#### What to produce
The data should be duplicated exactly, with every word kept as it is.

┌─ Stored data

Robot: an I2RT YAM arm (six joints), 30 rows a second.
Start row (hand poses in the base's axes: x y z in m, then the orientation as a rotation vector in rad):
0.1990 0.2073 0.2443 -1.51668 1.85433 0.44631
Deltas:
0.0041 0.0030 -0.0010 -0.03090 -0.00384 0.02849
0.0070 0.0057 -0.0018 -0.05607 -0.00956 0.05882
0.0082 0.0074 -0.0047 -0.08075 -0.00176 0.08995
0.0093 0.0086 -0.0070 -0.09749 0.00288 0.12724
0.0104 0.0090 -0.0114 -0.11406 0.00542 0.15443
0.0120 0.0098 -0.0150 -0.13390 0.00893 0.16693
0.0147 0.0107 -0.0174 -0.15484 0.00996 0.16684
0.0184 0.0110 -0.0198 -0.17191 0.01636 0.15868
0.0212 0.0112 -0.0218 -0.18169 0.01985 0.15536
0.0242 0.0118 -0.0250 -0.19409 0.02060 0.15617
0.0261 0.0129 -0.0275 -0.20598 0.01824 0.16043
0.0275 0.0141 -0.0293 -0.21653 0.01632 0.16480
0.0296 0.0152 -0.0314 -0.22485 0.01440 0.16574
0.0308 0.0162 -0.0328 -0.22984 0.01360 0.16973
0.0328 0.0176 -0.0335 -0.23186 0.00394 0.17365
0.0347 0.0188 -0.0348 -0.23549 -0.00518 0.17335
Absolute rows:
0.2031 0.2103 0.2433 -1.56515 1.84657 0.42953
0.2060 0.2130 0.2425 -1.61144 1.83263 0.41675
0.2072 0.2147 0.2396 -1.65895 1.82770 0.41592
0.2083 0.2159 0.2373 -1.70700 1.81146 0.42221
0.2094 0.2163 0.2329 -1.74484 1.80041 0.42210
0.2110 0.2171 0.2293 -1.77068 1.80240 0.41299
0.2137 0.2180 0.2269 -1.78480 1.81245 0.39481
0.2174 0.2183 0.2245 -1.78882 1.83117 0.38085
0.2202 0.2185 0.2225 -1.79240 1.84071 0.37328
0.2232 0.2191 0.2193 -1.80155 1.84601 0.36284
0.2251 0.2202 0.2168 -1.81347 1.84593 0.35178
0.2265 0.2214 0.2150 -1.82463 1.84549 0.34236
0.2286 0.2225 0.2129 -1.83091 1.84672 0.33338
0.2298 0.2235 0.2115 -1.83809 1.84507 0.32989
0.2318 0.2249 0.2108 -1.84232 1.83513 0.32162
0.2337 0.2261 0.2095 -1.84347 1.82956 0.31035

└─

#### Exercise response
Robot: an I2RT YAM arm (six joints), 30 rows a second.
Start row (hand poses in the base's axes: x y z in m, then the orientation as a rotation vector in rad):
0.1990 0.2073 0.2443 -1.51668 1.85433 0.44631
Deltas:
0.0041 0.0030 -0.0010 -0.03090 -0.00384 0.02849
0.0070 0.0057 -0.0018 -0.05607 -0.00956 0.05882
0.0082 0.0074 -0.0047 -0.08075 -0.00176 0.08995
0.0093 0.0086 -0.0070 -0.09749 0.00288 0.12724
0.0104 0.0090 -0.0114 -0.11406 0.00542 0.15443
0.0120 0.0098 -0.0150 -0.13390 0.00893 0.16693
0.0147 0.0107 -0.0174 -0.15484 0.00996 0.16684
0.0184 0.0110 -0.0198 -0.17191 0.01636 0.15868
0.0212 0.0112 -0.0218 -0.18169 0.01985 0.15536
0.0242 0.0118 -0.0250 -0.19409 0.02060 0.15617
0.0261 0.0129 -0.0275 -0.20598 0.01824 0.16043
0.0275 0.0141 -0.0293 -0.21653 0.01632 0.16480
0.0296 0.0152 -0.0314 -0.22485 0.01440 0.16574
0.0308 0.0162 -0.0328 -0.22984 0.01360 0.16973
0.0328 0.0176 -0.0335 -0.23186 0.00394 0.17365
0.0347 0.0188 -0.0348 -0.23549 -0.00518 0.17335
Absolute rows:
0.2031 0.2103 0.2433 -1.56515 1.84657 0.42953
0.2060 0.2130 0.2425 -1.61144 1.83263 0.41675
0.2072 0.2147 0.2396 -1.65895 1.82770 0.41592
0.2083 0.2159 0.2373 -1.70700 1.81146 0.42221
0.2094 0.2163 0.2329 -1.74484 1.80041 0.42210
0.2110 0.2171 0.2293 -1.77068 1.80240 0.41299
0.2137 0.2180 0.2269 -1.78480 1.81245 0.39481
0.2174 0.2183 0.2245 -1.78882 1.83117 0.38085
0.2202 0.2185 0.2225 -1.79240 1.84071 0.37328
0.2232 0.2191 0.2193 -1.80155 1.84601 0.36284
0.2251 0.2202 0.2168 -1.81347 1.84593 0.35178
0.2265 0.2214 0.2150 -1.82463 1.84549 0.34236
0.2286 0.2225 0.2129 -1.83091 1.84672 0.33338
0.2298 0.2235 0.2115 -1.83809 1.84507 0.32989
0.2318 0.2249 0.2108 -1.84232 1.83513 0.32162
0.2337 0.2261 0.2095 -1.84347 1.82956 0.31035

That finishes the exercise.